[Description of the task] Could you copy every record exactly as it appears?

[Records excerpted from a collection]
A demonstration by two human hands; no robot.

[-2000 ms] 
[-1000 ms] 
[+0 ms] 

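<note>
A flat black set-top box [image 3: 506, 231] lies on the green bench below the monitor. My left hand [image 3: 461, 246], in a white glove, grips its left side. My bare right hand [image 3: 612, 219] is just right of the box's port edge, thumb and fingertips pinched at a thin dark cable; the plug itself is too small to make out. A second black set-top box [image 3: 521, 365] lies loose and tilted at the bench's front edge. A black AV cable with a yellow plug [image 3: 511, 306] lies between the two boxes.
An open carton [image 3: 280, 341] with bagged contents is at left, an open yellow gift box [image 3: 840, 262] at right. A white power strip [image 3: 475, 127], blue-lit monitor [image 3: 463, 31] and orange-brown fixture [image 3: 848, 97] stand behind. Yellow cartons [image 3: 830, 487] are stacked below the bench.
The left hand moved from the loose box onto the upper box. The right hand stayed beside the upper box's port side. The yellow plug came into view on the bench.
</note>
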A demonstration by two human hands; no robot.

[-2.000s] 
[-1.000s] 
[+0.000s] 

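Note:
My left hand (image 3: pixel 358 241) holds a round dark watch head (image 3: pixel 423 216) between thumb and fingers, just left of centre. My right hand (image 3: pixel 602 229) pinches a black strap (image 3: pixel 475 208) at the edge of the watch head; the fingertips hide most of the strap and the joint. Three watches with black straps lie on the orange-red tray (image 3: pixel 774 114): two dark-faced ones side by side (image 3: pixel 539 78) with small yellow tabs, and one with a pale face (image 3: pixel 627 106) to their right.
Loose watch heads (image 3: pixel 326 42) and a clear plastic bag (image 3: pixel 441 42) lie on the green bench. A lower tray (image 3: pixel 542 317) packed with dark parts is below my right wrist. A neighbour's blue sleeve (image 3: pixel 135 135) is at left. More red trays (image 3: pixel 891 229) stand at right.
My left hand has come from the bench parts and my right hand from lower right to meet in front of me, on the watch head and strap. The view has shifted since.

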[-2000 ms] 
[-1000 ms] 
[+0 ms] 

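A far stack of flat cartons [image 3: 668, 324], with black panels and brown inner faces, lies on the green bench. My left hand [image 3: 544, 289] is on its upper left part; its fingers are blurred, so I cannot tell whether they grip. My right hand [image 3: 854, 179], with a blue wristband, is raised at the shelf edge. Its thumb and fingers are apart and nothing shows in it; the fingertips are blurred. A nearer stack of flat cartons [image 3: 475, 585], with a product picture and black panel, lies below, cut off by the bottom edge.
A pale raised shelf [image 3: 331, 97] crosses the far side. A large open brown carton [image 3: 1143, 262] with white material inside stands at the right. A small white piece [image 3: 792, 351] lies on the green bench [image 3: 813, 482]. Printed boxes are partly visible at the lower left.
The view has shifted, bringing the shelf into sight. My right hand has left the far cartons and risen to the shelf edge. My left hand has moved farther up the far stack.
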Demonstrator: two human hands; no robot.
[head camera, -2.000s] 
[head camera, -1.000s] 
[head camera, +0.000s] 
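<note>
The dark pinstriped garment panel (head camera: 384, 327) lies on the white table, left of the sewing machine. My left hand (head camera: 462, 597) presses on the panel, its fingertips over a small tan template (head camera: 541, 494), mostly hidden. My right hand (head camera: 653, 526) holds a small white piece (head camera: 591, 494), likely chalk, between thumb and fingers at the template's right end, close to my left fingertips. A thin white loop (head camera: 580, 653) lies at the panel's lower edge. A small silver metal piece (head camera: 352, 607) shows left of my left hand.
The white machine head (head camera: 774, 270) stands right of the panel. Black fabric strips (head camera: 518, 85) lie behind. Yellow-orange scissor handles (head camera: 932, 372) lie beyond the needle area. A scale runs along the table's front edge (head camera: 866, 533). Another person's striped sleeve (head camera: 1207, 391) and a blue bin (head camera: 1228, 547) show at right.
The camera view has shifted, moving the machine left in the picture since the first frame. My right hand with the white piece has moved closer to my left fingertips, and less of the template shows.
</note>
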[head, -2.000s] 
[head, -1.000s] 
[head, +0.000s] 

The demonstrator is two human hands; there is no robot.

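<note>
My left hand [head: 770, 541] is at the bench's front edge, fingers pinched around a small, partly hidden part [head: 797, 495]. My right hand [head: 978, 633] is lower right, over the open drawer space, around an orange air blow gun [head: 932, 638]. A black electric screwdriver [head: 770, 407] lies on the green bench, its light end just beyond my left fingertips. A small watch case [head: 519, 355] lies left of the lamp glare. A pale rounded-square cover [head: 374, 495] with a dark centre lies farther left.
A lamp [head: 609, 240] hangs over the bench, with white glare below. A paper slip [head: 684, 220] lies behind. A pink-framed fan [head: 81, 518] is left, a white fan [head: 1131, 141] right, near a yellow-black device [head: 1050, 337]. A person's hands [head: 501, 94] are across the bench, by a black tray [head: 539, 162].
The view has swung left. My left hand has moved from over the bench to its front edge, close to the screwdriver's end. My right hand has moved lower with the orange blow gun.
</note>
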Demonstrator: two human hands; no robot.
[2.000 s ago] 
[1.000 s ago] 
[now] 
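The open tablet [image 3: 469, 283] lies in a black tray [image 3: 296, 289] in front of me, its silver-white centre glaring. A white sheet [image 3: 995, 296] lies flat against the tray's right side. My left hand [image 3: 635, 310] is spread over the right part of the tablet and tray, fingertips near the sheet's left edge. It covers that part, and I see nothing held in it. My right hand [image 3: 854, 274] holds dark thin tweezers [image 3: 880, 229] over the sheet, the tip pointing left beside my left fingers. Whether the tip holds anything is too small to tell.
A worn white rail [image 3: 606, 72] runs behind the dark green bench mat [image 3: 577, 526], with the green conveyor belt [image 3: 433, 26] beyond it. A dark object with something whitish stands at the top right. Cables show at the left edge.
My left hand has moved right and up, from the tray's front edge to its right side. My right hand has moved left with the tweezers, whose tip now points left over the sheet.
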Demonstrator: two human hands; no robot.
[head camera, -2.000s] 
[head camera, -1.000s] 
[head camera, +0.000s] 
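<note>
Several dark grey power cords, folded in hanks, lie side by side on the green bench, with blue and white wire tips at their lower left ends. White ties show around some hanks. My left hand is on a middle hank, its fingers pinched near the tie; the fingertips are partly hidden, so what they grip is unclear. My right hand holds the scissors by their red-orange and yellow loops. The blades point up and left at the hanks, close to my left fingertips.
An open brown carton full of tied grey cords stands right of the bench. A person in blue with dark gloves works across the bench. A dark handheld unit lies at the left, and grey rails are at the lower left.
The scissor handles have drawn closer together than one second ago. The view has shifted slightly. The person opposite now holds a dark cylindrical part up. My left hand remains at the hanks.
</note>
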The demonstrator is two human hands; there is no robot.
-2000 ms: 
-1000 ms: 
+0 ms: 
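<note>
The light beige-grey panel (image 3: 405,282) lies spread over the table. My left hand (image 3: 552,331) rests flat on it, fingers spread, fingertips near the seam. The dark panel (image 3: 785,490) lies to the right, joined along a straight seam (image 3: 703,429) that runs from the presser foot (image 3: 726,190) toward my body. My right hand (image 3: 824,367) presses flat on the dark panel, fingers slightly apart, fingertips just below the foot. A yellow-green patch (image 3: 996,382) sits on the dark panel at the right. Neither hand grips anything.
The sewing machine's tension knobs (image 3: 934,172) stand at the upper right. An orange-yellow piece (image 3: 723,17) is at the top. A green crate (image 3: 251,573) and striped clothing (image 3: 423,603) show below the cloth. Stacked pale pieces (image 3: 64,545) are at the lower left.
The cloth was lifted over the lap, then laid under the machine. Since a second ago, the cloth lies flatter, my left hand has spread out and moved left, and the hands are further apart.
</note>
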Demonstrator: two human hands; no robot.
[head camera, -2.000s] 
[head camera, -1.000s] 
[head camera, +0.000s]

[Response]
A demonstration by two human hands; no robot.

[-2000 ms] 
[-1000 ms] 
[+0 ms] 

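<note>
A flat black set-top box [image 3: 506, 231] lies on the green bench below the monitor. My left hand [image 3: 461, 246], in a white glove, grips its left side. My bare right hand [image 3: 612, 219] is just right of the box's port edge, thumb and fingertips pinched at a thin dark cable; the plug itself is too small to make out. A second black set-top box [image 3: 521, 365] lies loose and tilted at the bench's front edge. A black AV cable with a yellow plug [image 3: 511, 306] lies between the two boxes.
An open carton [image 3: 280, 341] with bagged contents is at left, an open yellow gift box [image 3: 840, 262] at right. A white power strip [image 3: 475, 127], blue-lit monitor [image 3: 463, 31] and orange-brown fixture [image 3: 848, 97] stand behind. Yellow cartons [image 3: 830, 487] are stacked below the bench.
The left hand moved from the loose box onto the upper box. The right hand stayed beside the upper box's port side. The yellow plug came into view on the bench.
</note>
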A demonstration by two human hands; no robot.

[-2.000s] 
[-1.000s] 
[+0.000s] 

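Note:
My left hand (image 3: pixel 358 241) holds a round dark watch head (image 3: pixel 423 216) between thumb and fingers, just left of centre. My right hand (image 3: pixel 602 229) pinches a black strap (image 3: pixel 475 208) at the edge of the watch head; the fingertips hide most of the strap and the joint. Three watches with black straps lie on the orange-red tray (image 3: pixel 774 114): two dark-faced ones side by side (image 3: pixel 539 78) with small yellow tabs, and one with a pale face (image 3: pixel 627 106) to their right.
Loose watch heads (image 3: pixel 326 42) and a clear plastic bag (image 3: pixel 441 42) lie on the green bench. A lower tray (image 3: pixel 542 317) packed with dark parts is below my right wrist. A neighbour's blue sleeve (image 3: pixel 135 135) is at left. More red trays (image 3: pixel 891 229) stand at right.
My left hand has come from the bench parts and my right hand from lower right to meet in front of me, on the watch head and strap. The view has shifted since.
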
[-2000 ms] 
[-1000 ms] 
[+0 ms] 

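A far stack of flat cartons [image 3: 668, 324], with black panels and brown inner faces, lies on the green bench. My left hand [image 3: 544, 289] is on its upper left part; its fingers are blurred, so I cannot tell whether they grip. My right hand [image 3: 854, 179], with a blue wristband, is raised at the shelf edge. Its thumb and fingers are apart and nothing shows in it; the fingertips are blurred. A nearer stack of flat cartons [image 3: 475, 585], with a product picture and black panel, lies below, cut off by the bottom edge.
A pale raised shelf [image 3: 331, 97] crosses the far side. A large open brown carton [image 3: 1143, 262] with white material inside stands at the right. A small white piece [image 3: 792, 351] lies on the green bench [image 3: 813, 482]. Printed boxes are partly visible at the lower left.
The view has shifted, bringing the shelf into sight. My right hand has left the far cartons and risen to the shelf edge. My left hand has moved farther up the far stack.
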Demonstrator: two human hands; no robot.
[head camera, -2.000s] 
[head camera, -1.000s] 
[head camera, +0.000s] 
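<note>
The dark pinstriped garment panel (head camera: 384, 327) lies on the white table, left of the sewing machine. My left hand (head camera: 462, 597) presses on the panel, its fingertips over a small tan template (head camera: 541, 494), mostly hidden. My right hand (head camera: 653, 526) holds a small white piece (head camera: 591, 494), likely chalk, between thumb and fingers at the template's right end, close to my left fingertips. A thin white loop (head camera: 580, 653) lies at the panel's lower edge. A small silver metal piece (head camera: 352, 607) shows left of my left hand.
The white machine head (head camera: 774, 270) stands right of the panel. Black fabric strips (head camera: 518, 85) lie behind. Yellow-orange scissor handles (head camera: 932, 372) lie beyond the needle area. A scale runs along the table's front edge (head camera: 866, 533). Another person's striped sleeve (head camera: 1207, 391) and a blue bin (head camera: 1228, 547) show at right.
The camera view has shifted, moving the machine left in the picture since the first frame. My right hand with the white piece has moved closer to my left fingertips, and less of the template shows.
</note>
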[head, -2.000s] 
[head, -1.000s] 
[head, +0.000s] 

The demonstrator is two human hands; there is no robot.

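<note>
My left hand [head: 770, 541] is at the bench's front edge, fingers pinched around a small, partly hidden part [head: 797, 495]. My right hand [head: 978, 633] is lower right, over the open drawer space, around an orange air blow gun [head: 932, 638]. A black electric screwdriver [head: 770, 407] lies on the green bench, its light end just beyond my left fingertips. A small watch case [head: 519, 355] lies left of the lamp glare. A pale rounded-square cover [head: 374, 495] with a dark centre lies farther left.
A lamp [head: 609, 240] hangs over the bench, with white glare below. A paper slip [head: 684, 220] lies behind. A pink-framed fan [head: 81, 518] is left, a white fan [head: 1131, 141] right, near a yellow-black device [head: 1050, 337]. A person's hands [head: 501, 94] are across the bench, by a black tray [head: 539, 162].
The view has swung left. My left hand has moved from over the bench to its front edge, close to the screwdriver's end. My right hand has moved lower with the orange blow gun.
</note>
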Demonstrator: two human hands; no robot.
[2.000 s ago] 
[1.000 s ago] 
[now] 
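The open tablet [image 3: 469, 283] lies in a black tray [image 3: 296, 289] in front of me, its silver-white centre glaring. A white sheet [image 3: 995, 296] lies flat against the tray's right side. My left hand [image 3: 635, 310] is spread over the right part of the tablet and tray, fingertips near the sheet's left edge. It covers that part, and I see nothing held in it. My right hand [image 3: 854, 274] holds dark thin tweezers [image 3: 880, 229] over the sheet, the tip pointing left beside my left fingers. Whether the tip holds anything is too small to tell.
A worn white rail [image 3: 606, 72] runs behind the dark green bench mat [image 3: 577, 526], with the green conveyor belt [image 3: 433, 26] beyond it. A dark object with something whitish stands at the top right. Cables show at the left edge.
My left hand has moved right and up, from the tray's front edge to its right side. My right hand has moved left with the tweezers, whose tip now points left over the sheet.
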Demonstrator: two human hands; no robot.
[head camera, -2.000s] 
[head camera, -1.000s] 
[head camera, +0.000s] 
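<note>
Several dark grey power cords, folded in hanks, lie side by side on the green bench, with blue and white wire tips at their lower left ends. White ties show around some hanks. My left hand is on a middle hank, its fingers pinched near the tie; the fingertips are partly hidden, so what they grip is unclear. My right hand holds the scissors by their red-orange and yellow loops. The blades point up and left at the hanks, close to my left fingertips.
An open brown carton full of tied grey cords stands right of the bench. A person in blue with dark gloves works across the bench. A dark handheld unit lies at the left, and grey rails are at the lower left.
The scissor handles have drawn closer together than one second ago. The view has shifted slightly. The person opposite now holds a dark cylindrical part up. My left hand remains at the hanks.
</note>
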The demonstrator is two human hands; there is no robot.
-2000 ms: 
-1000 ms: 
+0 ms: 
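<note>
The light beige-grey panel (image 3: 405,282) lies spread over the table. My left hand (image 3: 552,331) rests flat on it, fingers spread, fingertips near the seam. The dark panel (image 3: 785,490) lies to the right, joined along a straight seam (image 3: 703,429) that runs from the presser foot (image 3: 726,190) toward my body. My right hand (image 3: 824,367) presses flat on the dark panel, fingers slightly apart, fingertips just below the foot. A yellow-green patch (image 3: 996,382) sits on the dark panel at the right. Neither hand grips anything.
The sewing machine's tension knobs (image 3: 934,172) stand at the upper right. An orange-yellow piece (image 3: 723,17) is at the top. A green crate (image 3: 251,573) and striped clothing (image 3: 423,603) show below the cloth. Stacked pale pieces (image 3: 64,545) are at the lower left.
The cloth was lifted over the lap, then laid under the machine. Since a second ago, the cloth lies flatter, my left hand has spread out and moved left, and the hands are further apart.
</note>
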Demonstrator: two human hands; no robot.
[head camera, -2.000s] 
[head camera, -1.000s] 
[head camera, +0.000s]

The given output is complete.